Solution:

In parallelogram ABCD, AB = CD, BC = AD

Draw perpendiculars from C and D on AB as shown.

In right angled ΔAEC, AC^{2} = AE^{2} + CE^{2} [By Pythagoras theorem]

⇒ AC^{2} = (AB + BE)^{2} + CE^{2}

⇒ AC^{2} = AB^{2} + BE^{2} + 2 AB × BE + CE^{2} → (1)

From the figure CD = EF (Since CDFE is a rectangle)

But CD= AB

⇒ AB = CD = EF

Also CE = DF (Distance between two parallel lines)

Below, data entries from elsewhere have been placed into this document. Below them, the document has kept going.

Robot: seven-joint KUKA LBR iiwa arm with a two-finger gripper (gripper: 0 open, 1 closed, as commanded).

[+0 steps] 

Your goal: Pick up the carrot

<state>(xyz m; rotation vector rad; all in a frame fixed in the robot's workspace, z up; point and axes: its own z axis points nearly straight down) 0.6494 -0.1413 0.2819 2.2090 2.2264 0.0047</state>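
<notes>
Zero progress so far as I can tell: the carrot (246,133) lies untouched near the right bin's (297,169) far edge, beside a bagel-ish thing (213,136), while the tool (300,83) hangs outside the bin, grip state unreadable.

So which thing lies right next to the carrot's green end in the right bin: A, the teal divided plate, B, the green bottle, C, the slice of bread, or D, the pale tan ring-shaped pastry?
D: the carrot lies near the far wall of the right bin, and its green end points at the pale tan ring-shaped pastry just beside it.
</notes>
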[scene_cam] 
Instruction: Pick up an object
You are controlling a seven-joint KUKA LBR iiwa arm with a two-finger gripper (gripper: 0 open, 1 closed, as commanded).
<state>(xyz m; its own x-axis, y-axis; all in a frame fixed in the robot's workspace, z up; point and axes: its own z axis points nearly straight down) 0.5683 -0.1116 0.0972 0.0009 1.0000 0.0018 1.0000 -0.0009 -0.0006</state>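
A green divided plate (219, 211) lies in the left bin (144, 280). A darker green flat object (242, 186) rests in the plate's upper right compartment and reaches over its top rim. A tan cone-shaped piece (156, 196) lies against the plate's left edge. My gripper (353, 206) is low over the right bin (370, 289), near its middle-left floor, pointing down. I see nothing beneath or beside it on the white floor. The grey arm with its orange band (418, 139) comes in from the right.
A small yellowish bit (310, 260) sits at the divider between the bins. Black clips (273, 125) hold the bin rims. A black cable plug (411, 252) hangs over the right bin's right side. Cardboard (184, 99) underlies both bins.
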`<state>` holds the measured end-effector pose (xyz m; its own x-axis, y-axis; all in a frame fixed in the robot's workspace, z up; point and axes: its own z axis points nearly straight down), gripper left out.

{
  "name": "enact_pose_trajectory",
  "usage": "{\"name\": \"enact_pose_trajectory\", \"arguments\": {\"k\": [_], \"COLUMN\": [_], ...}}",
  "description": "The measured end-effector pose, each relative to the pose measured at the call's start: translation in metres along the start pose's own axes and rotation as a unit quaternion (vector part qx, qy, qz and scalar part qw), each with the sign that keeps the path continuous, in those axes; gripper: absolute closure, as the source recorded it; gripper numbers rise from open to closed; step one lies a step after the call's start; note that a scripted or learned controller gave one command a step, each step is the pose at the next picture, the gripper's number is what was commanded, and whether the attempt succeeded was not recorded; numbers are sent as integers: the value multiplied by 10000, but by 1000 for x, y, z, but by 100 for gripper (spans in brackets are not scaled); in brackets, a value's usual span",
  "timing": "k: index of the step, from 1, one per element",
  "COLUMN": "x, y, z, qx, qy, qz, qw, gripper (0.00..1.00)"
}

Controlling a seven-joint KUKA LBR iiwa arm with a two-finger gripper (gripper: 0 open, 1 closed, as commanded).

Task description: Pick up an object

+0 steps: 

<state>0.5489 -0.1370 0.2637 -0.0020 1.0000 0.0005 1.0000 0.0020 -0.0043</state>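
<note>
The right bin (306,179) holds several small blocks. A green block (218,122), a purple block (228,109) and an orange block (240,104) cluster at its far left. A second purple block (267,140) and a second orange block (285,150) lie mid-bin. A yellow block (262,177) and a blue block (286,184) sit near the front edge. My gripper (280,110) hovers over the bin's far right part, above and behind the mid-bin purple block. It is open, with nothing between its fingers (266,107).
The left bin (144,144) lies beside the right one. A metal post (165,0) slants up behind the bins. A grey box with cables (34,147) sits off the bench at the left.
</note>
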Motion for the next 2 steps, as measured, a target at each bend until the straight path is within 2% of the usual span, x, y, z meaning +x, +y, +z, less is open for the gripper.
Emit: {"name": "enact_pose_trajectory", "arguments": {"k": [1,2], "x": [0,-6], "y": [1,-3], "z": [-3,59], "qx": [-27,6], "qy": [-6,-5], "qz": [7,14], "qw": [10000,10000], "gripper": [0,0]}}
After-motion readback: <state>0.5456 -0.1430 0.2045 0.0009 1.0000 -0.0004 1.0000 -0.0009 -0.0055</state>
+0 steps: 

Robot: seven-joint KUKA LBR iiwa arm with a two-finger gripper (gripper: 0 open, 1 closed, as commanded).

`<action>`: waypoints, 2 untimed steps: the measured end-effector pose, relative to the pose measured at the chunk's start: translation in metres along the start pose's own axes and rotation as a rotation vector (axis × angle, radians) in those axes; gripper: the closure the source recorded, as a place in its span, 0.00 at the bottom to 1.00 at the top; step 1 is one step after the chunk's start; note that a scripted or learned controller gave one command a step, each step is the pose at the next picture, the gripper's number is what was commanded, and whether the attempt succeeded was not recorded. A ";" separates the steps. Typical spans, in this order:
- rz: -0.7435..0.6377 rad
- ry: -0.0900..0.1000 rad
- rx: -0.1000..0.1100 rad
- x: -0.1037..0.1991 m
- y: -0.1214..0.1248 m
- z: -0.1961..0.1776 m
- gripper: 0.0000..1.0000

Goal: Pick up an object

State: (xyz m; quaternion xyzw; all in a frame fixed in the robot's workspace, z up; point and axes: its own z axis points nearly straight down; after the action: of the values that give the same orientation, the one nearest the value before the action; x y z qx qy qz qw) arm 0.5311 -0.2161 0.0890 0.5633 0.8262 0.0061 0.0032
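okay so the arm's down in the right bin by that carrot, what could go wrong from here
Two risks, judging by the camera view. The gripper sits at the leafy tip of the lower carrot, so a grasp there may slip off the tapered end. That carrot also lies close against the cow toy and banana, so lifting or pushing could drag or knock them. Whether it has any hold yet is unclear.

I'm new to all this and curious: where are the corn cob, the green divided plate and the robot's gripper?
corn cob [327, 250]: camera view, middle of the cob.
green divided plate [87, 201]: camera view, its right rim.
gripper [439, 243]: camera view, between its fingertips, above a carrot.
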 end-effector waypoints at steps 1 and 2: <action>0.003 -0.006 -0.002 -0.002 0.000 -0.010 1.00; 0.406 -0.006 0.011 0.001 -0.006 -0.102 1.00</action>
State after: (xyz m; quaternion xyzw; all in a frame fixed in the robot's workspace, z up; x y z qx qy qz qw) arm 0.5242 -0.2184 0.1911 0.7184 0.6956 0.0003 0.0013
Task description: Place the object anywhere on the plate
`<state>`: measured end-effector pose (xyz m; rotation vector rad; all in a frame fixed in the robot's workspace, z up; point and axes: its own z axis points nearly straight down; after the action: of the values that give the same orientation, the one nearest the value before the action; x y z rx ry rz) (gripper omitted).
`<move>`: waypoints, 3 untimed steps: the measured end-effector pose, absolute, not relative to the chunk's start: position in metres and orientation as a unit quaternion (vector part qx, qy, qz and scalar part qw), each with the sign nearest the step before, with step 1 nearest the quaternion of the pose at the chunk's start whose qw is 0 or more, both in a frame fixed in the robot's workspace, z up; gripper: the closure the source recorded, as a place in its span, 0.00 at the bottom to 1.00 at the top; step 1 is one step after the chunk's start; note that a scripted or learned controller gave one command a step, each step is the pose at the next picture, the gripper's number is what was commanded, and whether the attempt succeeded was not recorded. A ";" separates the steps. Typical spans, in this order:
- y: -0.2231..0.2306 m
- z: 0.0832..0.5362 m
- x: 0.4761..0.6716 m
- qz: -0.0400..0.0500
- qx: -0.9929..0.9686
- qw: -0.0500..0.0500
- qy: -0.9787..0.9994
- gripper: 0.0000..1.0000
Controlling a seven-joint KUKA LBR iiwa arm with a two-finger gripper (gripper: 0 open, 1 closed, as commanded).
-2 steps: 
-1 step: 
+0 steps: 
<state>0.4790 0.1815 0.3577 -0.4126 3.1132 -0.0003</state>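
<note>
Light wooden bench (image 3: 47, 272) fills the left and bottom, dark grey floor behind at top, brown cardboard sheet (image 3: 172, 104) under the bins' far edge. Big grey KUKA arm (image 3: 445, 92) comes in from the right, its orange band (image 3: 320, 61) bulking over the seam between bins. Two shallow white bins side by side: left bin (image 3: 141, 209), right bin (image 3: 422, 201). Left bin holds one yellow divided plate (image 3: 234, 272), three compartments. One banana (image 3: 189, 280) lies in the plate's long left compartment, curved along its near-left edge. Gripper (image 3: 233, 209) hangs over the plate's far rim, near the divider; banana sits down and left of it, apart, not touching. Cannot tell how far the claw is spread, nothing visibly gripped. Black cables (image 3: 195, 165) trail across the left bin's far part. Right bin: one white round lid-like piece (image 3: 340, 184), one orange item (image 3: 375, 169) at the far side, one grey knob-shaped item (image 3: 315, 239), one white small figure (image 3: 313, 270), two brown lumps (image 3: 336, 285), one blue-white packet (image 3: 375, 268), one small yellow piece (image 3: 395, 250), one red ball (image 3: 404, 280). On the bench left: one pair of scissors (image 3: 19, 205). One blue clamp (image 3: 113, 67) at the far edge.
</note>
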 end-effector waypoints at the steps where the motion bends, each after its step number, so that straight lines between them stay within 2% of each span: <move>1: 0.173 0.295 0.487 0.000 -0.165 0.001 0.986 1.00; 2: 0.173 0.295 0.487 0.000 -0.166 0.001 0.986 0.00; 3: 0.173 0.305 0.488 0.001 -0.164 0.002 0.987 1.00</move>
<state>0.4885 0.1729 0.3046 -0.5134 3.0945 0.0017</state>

ΔAFD ≅ ΔBEC (RHS congruence rule)

⇒ AF = BE

Consider right angled ΔDFB

BD^{2} = BF^{2} + DF^{2} [By Pythagoras theorem]

= (EF – BE)^{2} + CE^{2} [Since DF = CE]

= (AB – BE)^{2} + CE^{2} [Since EF = AB]

⇒ BD^{2} = AB^{2} + BE^{2} – 2 AB × BE + CE^{2} → (2)

Add (1) and (2), we get

AC^{2} + BD^{2} = (AB^{2} + BE^{2} + 2 AB × BE + CE^{2}) + (AB^{2} + BE^{2} – 2 AB × BE + CE^{2})

= 2AB^{2} + 2BE^{2} + 2CE^{2}

AC^{2} + BD^{2} = 2AB^{2} + 2(BE^{2} + CE^{2}) → (3)

From right angled ΔBEC, BC^{2} = BE^{2} + CE^{2} [By Pythagoras theorem]

Hence equation (3) becomes,

AC^{2} + BD^{2} = 2AB^{2} + 2BC^{2}

= AB^{2} + AB^{2} + BC^{2} + BC^{2}

= AB^{2} + CD^{2} + BC^{2} + AD^{2}

∴ AC^{2} + BD^{2} = AB^{2} + BC^{2} + CD^{2} + AD^{2}

Thus the sum of the squares of the diagonals of a parallelogram is equal to the sum of the squares of its sides.